Deep Residual Learning for Image Recognition
October 28, 2025 | 422 words | 2min read
Paper Title: Deep Residual Learning for Image Recognition
Link to Paper: https://arxiv.org/abs/1512.03385
Date: 10. Dec. 2015
Paper Type: Architecture, Learning Techniques, Deep Learning
Short Abstract: Deeper networks are harder to train than shallower networks. In this paper, the authors introduce the technique of adding residual connections to the network, which drastically improves the performance of deeper networks.
1. Introduction
Deep neural networks — that is, networks with many layers — have been used in many breakthroughs in machine learning. This raises the question: Is learning better networks as easy as stacking more layers?
One problem that arises when stacking more layers is that of vanishing and exploding gradients, but this can be more or less solved by techniques such as batch normalization and normalization layers.
Another problem when stacking more layers is that of degradation: with ever-increasing depth, the accuracy becomes saturated, and the network no longer improves.

If we have a shallower network that provides better accuracy than a deeper one, and we add layers to the shallow network that are identity functions, then the deeper network should never produce a higher training error than the shallower one.
But apparently, current optimizers seem unable to find this solution. Hence, the authors propose adding deep residual connections between layers.

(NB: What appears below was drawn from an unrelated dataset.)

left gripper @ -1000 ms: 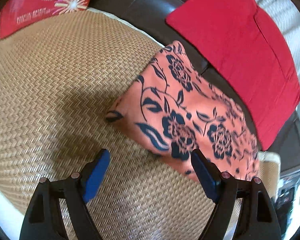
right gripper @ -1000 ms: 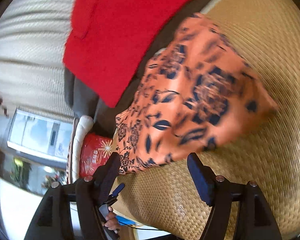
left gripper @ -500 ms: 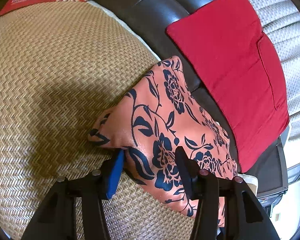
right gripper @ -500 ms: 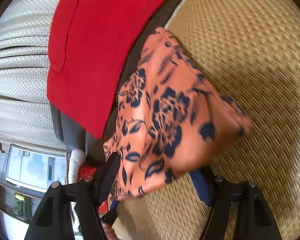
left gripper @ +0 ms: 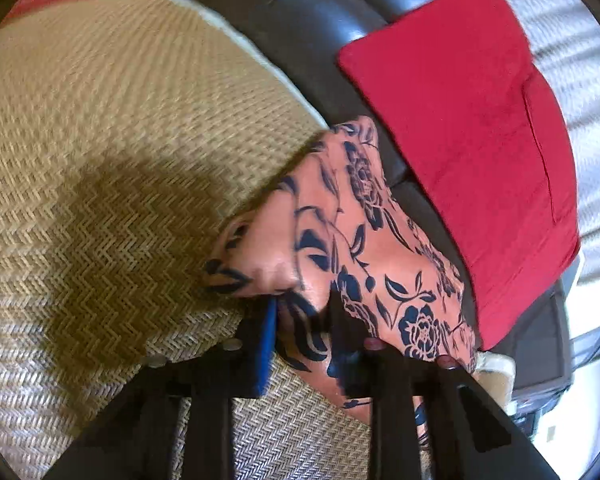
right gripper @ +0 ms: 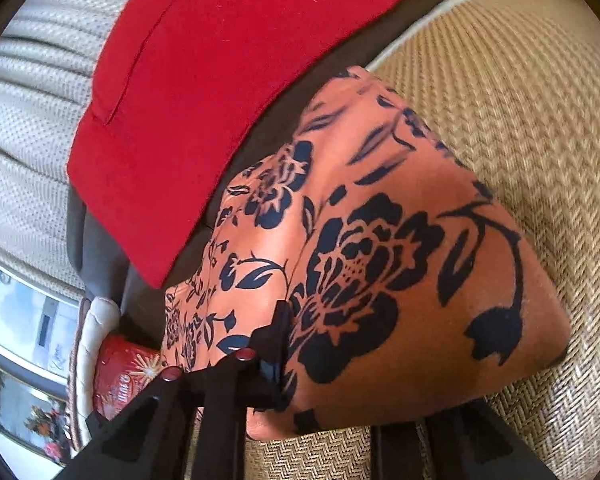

These shortcut connections can be realized simply by performing identity mapping, and their outputs are added to the output of the stacked layers. More formally:
$$ y = F(x, W) + x $$2. Deep Residual Learning
The idea is that instead of expecting the stacked layers to approximate the function \(H(x)\), which represents the underlying mapping of several stacked layers, they let the stacked layers approximate the residual function:
$$ F(x) := H(x) - x $$This formulation is motivated by the degradation phenomenon, which suggests that deeper networks have difficulty approximating the identity function.
In reality, using the identity function is probably not the optimal state, but it provides good preconditioning from which the network can start: it begins with an identity mapping and then learns how to adjust it to fit the task.
A residual block is defined as:
$$ y = F(x, W) + x $$If the dimensions do not match, zero-padding can be used, or a linear projection can be performed:
$$ y = F(x, W) + W_s x $$3. Experiments
Experiments were done using ImageNet 2012. For the architecture of the network, 18-layer and 34-layer networks were used, both with and without residual connections.


4. Conclusion
Deep Residual Networks help deeper networks improve their convergence speed and overall performance.